§ **EXERCISE REQUIREMENTS**
Quote exactly the lines spanning from the top of the data below to the line that contains "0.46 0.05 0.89", including both.

========================================================================

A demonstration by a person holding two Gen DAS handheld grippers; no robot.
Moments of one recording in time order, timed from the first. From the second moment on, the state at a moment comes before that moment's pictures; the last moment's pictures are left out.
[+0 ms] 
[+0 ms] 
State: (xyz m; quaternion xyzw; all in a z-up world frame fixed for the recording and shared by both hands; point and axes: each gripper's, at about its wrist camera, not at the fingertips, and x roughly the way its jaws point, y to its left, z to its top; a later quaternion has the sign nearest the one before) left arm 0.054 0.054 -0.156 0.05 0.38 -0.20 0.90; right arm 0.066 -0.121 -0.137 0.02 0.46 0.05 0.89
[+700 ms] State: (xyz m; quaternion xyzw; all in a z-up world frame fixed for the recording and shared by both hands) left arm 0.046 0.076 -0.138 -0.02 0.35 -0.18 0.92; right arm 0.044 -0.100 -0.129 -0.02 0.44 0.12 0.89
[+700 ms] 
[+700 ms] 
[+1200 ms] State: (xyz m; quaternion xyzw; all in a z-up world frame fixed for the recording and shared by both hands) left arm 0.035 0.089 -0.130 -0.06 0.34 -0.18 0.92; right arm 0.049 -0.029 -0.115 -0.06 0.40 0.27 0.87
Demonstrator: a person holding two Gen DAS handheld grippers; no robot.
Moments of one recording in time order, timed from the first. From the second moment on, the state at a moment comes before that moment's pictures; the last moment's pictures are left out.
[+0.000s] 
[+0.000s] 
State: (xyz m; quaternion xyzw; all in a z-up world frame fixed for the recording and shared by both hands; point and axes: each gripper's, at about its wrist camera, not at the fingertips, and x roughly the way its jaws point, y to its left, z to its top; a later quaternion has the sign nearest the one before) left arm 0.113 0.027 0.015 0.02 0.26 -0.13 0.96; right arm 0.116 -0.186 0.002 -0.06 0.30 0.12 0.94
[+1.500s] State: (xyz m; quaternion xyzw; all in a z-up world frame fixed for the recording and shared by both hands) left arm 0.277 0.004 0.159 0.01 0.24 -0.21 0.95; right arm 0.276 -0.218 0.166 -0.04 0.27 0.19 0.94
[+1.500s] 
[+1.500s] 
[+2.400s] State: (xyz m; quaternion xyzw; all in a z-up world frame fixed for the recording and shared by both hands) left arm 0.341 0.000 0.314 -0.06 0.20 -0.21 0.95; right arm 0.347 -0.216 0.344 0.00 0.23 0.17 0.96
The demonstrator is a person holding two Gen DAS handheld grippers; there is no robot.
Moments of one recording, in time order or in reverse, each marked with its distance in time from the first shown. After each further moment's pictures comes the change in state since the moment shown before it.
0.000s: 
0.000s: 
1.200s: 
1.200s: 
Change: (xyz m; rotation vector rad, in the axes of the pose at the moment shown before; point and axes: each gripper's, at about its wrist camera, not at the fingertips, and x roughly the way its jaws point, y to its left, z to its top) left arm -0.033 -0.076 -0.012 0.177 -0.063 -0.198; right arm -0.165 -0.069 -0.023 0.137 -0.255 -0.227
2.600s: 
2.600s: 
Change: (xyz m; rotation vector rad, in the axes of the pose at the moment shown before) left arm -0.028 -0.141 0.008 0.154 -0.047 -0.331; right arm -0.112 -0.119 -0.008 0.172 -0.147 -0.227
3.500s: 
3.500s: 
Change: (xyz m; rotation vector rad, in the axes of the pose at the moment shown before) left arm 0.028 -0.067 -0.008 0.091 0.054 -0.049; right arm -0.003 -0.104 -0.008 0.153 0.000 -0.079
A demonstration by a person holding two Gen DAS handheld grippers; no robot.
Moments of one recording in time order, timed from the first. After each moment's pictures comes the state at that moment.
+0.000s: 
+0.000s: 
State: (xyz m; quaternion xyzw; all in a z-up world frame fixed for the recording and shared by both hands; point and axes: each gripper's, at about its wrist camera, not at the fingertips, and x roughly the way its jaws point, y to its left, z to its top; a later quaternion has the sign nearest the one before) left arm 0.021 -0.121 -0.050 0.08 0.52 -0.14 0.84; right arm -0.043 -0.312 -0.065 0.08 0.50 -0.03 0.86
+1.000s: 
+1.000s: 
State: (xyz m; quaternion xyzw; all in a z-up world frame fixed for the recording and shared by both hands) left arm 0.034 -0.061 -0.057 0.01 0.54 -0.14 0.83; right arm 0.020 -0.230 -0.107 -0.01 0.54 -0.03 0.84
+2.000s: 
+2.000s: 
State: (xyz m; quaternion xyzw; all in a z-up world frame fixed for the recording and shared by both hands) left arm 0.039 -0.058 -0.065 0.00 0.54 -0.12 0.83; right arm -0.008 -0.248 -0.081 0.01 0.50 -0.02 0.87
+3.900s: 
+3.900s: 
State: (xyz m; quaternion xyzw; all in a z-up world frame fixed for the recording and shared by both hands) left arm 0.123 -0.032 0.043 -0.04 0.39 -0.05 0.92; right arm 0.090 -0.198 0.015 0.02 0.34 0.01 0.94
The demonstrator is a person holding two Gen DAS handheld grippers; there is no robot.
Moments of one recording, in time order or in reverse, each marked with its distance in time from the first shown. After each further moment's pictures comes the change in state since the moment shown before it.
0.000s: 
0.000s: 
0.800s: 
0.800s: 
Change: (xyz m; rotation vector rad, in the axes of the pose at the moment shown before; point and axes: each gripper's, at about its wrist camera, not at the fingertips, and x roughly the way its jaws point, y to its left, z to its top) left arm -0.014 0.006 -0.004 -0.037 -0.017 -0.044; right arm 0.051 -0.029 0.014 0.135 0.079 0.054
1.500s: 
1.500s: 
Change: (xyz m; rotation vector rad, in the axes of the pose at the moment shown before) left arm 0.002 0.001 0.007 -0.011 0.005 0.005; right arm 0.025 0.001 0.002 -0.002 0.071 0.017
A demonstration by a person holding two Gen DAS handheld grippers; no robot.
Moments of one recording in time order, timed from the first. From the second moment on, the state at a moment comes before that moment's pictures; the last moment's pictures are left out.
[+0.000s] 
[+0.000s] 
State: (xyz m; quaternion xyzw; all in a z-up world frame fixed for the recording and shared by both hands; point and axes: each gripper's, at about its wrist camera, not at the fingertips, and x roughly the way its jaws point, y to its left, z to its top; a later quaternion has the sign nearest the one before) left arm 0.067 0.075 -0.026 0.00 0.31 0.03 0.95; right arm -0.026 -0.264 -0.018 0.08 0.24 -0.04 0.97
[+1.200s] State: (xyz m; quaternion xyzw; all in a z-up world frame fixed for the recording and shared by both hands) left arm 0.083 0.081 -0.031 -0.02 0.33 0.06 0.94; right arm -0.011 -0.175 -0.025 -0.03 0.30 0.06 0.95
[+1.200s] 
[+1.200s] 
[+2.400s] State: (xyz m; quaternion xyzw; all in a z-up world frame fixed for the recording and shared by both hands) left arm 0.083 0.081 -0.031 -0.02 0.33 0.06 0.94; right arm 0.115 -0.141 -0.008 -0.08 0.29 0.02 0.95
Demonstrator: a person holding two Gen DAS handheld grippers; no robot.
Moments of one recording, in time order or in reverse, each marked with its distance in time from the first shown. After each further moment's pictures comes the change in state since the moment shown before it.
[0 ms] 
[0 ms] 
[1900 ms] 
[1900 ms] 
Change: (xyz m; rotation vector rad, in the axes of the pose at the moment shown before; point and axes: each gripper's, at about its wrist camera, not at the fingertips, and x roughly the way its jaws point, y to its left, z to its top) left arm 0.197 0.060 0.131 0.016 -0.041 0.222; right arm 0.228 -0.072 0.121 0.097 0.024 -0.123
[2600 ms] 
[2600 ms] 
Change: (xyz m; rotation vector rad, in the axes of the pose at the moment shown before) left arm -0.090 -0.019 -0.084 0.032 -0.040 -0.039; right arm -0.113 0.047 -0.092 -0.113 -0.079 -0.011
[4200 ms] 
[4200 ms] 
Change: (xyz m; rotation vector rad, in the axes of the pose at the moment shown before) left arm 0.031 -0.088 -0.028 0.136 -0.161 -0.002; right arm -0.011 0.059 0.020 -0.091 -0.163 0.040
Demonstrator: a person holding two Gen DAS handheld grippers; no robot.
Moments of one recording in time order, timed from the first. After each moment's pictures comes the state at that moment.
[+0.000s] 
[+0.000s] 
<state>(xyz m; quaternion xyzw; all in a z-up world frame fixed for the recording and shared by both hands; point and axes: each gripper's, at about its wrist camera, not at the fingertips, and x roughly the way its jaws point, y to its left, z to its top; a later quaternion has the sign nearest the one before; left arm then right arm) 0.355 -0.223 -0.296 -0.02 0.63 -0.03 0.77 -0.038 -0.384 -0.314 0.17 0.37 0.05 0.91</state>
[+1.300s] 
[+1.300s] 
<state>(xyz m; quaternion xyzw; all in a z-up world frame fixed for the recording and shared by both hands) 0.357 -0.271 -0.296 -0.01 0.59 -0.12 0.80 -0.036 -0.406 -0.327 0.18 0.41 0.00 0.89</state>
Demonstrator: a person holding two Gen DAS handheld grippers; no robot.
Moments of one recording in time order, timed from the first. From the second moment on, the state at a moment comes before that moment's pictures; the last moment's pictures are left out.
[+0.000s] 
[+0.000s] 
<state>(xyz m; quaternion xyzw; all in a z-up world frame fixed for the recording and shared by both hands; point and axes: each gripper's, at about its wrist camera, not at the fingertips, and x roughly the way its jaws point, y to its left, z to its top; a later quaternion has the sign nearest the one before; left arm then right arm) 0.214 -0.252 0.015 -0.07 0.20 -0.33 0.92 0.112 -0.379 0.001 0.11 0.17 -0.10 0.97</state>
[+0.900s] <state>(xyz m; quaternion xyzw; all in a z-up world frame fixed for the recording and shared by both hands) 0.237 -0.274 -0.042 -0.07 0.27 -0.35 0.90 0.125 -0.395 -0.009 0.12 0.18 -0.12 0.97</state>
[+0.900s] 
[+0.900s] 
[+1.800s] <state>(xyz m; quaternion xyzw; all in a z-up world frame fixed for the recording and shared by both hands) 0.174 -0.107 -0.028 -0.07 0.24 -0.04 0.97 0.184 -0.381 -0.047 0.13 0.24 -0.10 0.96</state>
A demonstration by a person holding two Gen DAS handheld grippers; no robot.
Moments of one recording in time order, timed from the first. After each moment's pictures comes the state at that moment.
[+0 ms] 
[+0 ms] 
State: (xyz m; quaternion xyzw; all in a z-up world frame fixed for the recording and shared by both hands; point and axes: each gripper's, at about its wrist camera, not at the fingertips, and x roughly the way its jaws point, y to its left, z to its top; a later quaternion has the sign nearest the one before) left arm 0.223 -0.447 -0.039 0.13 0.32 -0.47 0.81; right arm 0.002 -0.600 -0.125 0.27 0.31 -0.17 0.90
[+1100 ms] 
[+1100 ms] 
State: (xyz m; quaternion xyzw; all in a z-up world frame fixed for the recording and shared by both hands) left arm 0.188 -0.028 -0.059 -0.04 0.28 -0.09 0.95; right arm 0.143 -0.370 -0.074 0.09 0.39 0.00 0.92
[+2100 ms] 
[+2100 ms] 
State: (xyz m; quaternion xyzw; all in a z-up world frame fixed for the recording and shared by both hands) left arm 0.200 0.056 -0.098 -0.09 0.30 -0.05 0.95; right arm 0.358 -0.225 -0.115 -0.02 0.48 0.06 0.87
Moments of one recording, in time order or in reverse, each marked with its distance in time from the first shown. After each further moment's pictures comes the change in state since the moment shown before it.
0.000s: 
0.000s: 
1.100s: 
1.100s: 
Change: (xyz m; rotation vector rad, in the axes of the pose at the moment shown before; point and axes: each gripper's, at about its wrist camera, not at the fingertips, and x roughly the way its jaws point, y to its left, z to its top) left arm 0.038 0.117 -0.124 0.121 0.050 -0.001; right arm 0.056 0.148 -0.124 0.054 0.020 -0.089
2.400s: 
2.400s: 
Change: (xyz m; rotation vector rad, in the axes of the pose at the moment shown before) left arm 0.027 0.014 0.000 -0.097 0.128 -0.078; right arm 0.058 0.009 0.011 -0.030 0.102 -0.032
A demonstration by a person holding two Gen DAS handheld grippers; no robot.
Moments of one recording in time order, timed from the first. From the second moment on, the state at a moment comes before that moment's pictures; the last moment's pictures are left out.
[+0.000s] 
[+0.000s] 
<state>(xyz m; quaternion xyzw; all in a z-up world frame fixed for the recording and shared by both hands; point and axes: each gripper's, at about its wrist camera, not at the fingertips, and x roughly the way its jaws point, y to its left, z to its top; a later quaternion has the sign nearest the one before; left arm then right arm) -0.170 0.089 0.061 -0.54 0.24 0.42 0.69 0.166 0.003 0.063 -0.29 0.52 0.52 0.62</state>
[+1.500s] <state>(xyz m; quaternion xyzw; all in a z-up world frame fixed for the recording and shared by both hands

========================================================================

§ **TASK RESPONSE**
A demonstration by a person holding two Gen DAS handheld grippers; no robot.
Moments of one recording in time order, timed from the first. From the second moment on, the state at a moment comes before that moment's pictures; the last moment's pictures are left out.
[+0 ms] 
[+0 ms] 
State: (xyz m; quaternion xyzw; all in a z-up world frame fixed for the recording and shared by both hands; point and axes: each gripper's, at about its wrist camera, not at the fingertips, and x roughly the way its jaws point, y to its left, z to its top; a later quaternion has the sign nearest the one before) left arm 0.054 0.054 -0.156 0.05 0.38 -0.20 0.90; right arm 0.066 -0.121 -0.137 0.02 0.46 0.05 0.89

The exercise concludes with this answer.